Five Winters(49)



We worked together companionably for an hour or so, talking about this and that, our conversation occasionally dwindling into a relaxed silence, the way it can when you’re with those you’re closest to. A tame robin made us smile when it hopped onto the garden fence, completely undaunted by our presence. And when we heard the tinkling music of an ice-cream van driving down the road, we both laughed out loud.

“He’s hopeful in December,” Sylvia said, laughing.

“Mark and Rosie would have been up for it,” I said, and she laughed again.

“They would. You, not so much. They always had a sweeter tooth than you.”

I pictured the three of us on hot summer days—seated in a line on Sylvia and Richard’s front garden wall, Rosie and Mark finishing their ice creams in record time and me making mine last until it dripped down my arm.

“What was I like after Mum and Dad died?” I asked, my thoughts drifting back to the little boy in the case study and forward to my first social worker home visit, due to take place on Tuesday evening.

Sylvia straightened, pushing her blonde hair back from her face, leaving a smudge of dirt on her cheek. “Oh, darling, you were lost. A little lost soul. You’d be playing with Rosie one minute, all smiles, laughing about something together—you remember how you two used to get the giggles? You only had to look at each other, and you’d be off. But after your parents died, you’d suddenly go all quiet and creep up on the sofa next to me for a cuddle. You never wanted to speak about it. You just needed a cuddle. We did a lot of baking together, remember?”

“Chocolate muffins.”

“Chocolate muffins, ginger biscuits, cheese straws . . . Richard used to say he had his own private baker’s shop right in his own home.”

We shared a smile. I remembered those days, Sylvia letting me scrape out the mixing bowl. Chocolate all around my face, a measure of comfort in my heart from the deliciousness of the smells in the kitchen and the magic of having created something so wonderful from such unpromising ingredients.

“Yum!” Richard would exclaim when he came into the kitchen, making me laugh when he closed his eyes in exaggerated rapture.

“How are you doing now?” I asked Sylvia, drawing her in for a hug.

“Oh, you know, jogging along,” she said, hugging me back. “Sometimes I’m just like you were back then—I get absorbed in whatever I’m doing and think to myself, That’ll make Richard howl when I tell him, and then I have to remember he’s gone all over again.”
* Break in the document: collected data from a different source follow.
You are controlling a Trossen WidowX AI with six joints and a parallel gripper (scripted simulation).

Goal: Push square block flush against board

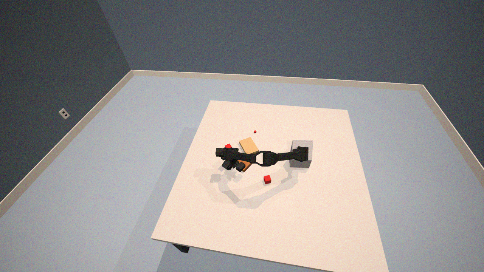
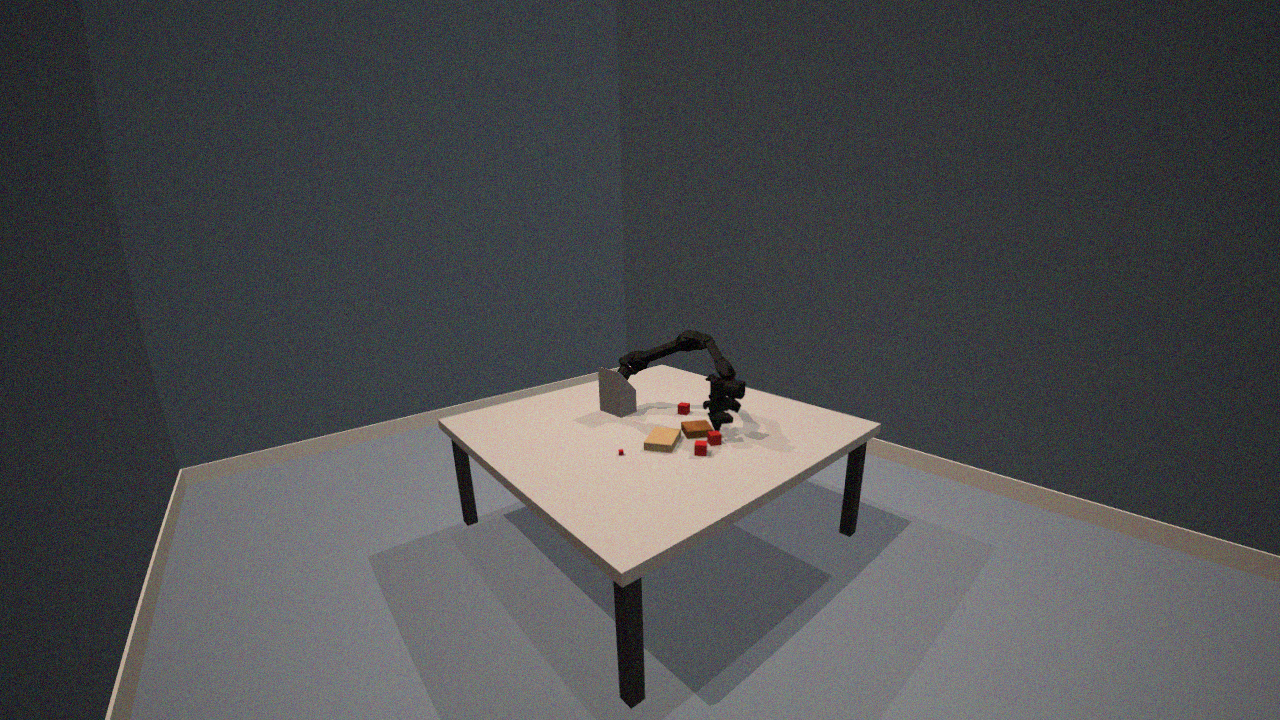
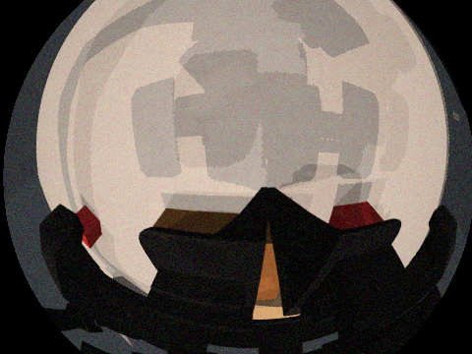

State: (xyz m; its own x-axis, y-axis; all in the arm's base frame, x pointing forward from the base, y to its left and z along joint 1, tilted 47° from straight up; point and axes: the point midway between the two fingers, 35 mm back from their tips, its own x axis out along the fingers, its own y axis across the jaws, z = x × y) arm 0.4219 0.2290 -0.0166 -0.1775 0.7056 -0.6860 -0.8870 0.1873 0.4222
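Right now the orange-brown square block is 60 mm behind my gripper tip, 50 mm to the right of it and 10 mm above it. The rest, counted from my gripper tip: tan board (60 mm behind, 210 mm to the right, 10 mm above); tiny red cube (70 mm behind, 380 mm to the right).
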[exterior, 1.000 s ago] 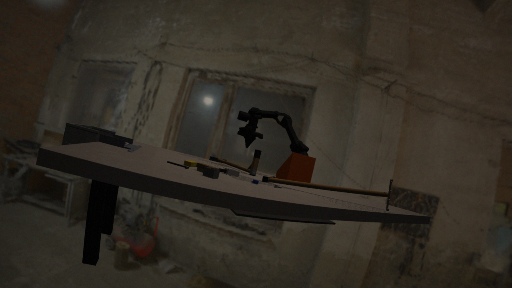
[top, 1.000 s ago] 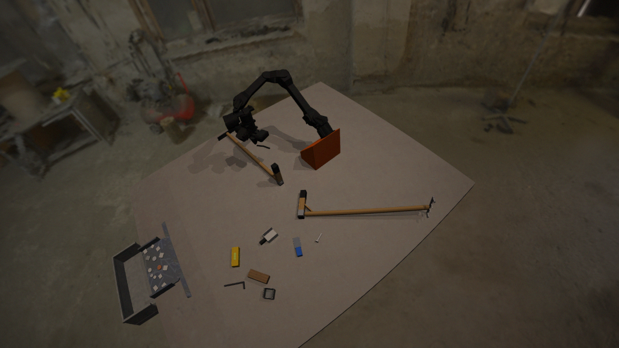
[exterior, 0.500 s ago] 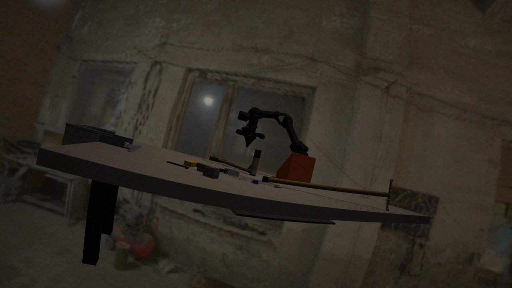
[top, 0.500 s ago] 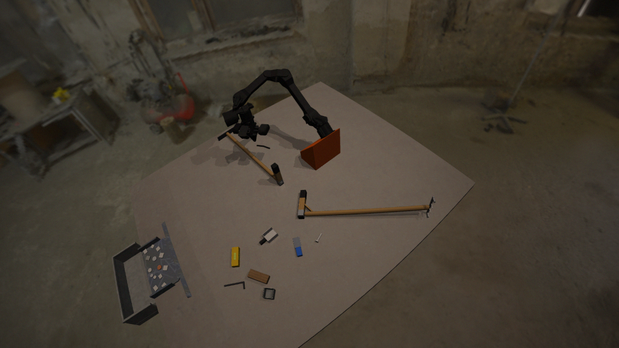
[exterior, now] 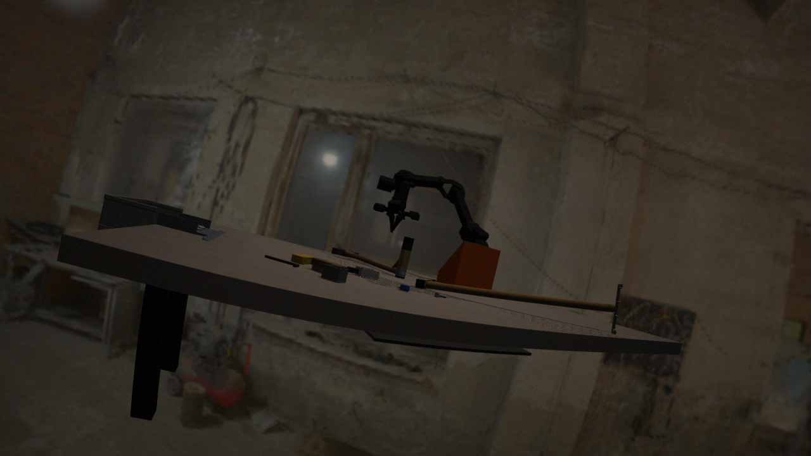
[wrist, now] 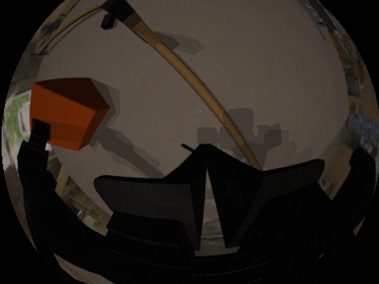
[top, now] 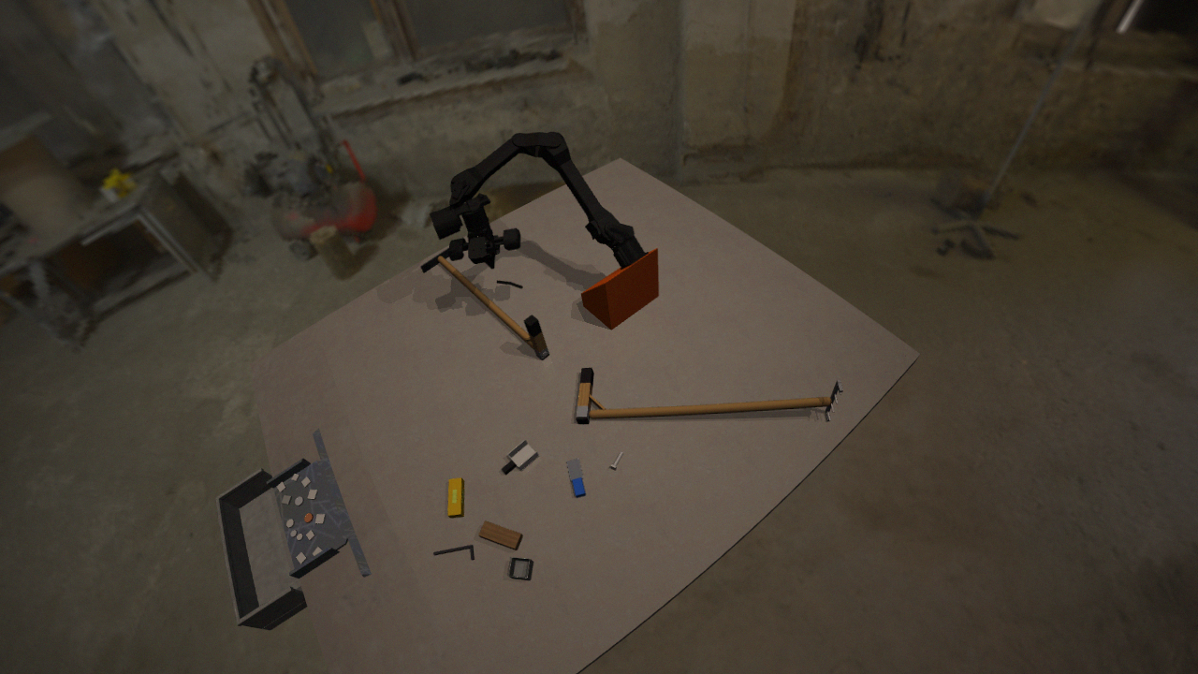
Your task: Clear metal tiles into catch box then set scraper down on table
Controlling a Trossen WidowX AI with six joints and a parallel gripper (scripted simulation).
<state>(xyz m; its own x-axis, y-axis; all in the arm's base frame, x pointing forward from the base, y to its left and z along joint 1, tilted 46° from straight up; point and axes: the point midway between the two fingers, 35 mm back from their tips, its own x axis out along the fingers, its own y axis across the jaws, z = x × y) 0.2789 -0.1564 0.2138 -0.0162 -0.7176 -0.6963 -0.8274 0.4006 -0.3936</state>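
Right now my gripper tip is 9 cm above the wooden-shafted scraper, 6 cm to the left of it and 4 cm short of it. Round my gripper tip: yellow block: 41 cm to the left, 41 cm ahead, 14 cm below; long-handled tool: 61 cm to the left, 16 cm behind, 12 cm below; blue piece: 55 cm to the left, 18 cm ahead, 15 cm below.
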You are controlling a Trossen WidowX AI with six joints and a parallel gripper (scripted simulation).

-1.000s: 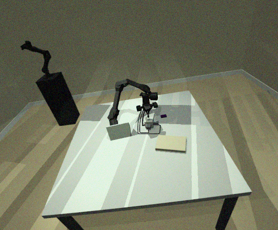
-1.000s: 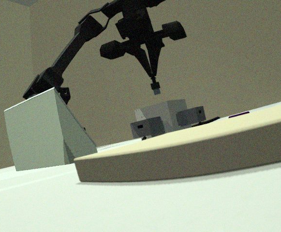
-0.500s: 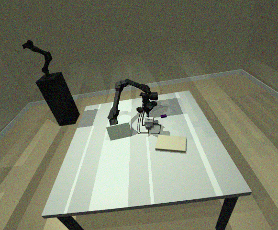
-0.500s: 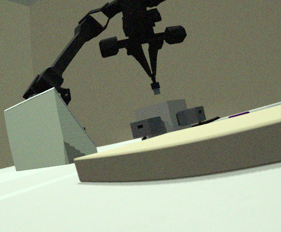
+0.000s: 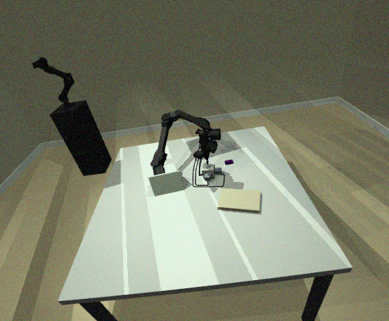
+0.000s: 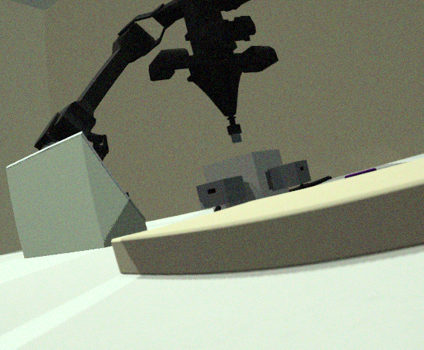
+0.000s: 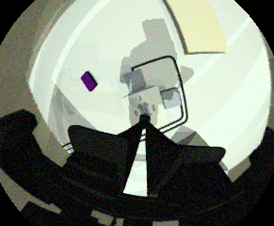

“I know,” I said. “I do that too.”

We gave each other a final squeeze and got on with our weeding.

Sylvia sighed. “I do worry about Mark, you know. Rosie’s okay, I think. Have you seen her lately?”

“We’re meeting up on Monday night to go and see the Christmas lights.”

“Oh, that’s nice. Anyway, as I say, she’s all right, I think. She’s been letting her grief out. But I get the feeling Mark’s been bottling his up, what with getting his business up and running.”

“How’s that going, d’you know?”

“I’m not sure. He and Grace aren’t likely to tell me if anything’s wrong, are they? Wouldn’t want to worry me. And he has got Grace to talk to. The thing is, he’d probably have spoken to his father, too, if he’d been here, what with Richard being self-employed for most of his career.” She sighed. “I don’t know, love. I’m probably worrying for nothing. You do when you’re a mum. You’ll find that out yourself soon enough.”

“I guess I will.”

“I think it’s a wonderful thing you’re doing.”

“Do you? Not crazy?”

“Not at all. I think it will be hard, yes, but really worthwhile. I’ll give you all the support I possibly can.”

“You always have.”

“Oh, darling, how could I not? We always loved you, Richard and me. And Tilda . . . She meant well, bless her, but well, let’s just say she was sometimes out of her depth.”

“Was I that bad?”

“Of course not. You were grieving, that’s all. You just needed a haven. It’ll be the same for any child you adopt. That’s what they’ll need too.”

“That’s what you still are to me, you know, a haven. Richard was too.”

“Yes, I know he was. Bless him. I can’t believe it’s been almost a year since he went, I really can’t.”

I thought about the cruise Sylvia was going on over the holiday period. “Where will the ship be on the actual anniversary?”

Sylvia dug her garden fork hard into the soil so it stood up by itself, and then she reached for her secateurs to start cutting the ivy back. “We’ll be in Bridgetown, Barbados. It’s a day’s stopover. I shall do a bit of shopping—you know how bored Richard always got when I dragged him round any shops—and then I’m going to go on a trip to Harrison’s Cave. Richard would have liked that, wouldn’t he? It’s got lots of stalagmites and stalactites.”

I smiled. “I can hear him talking about it,” I said, “explaining which is which. The ’mites go up, and the ’tites come down.”

Sylvia laughed. “Yes, he would say that, wouldn’t he? Anyway, yes, so I’m going to do that—something for me, and something for him, just as we would have done if he were still here.”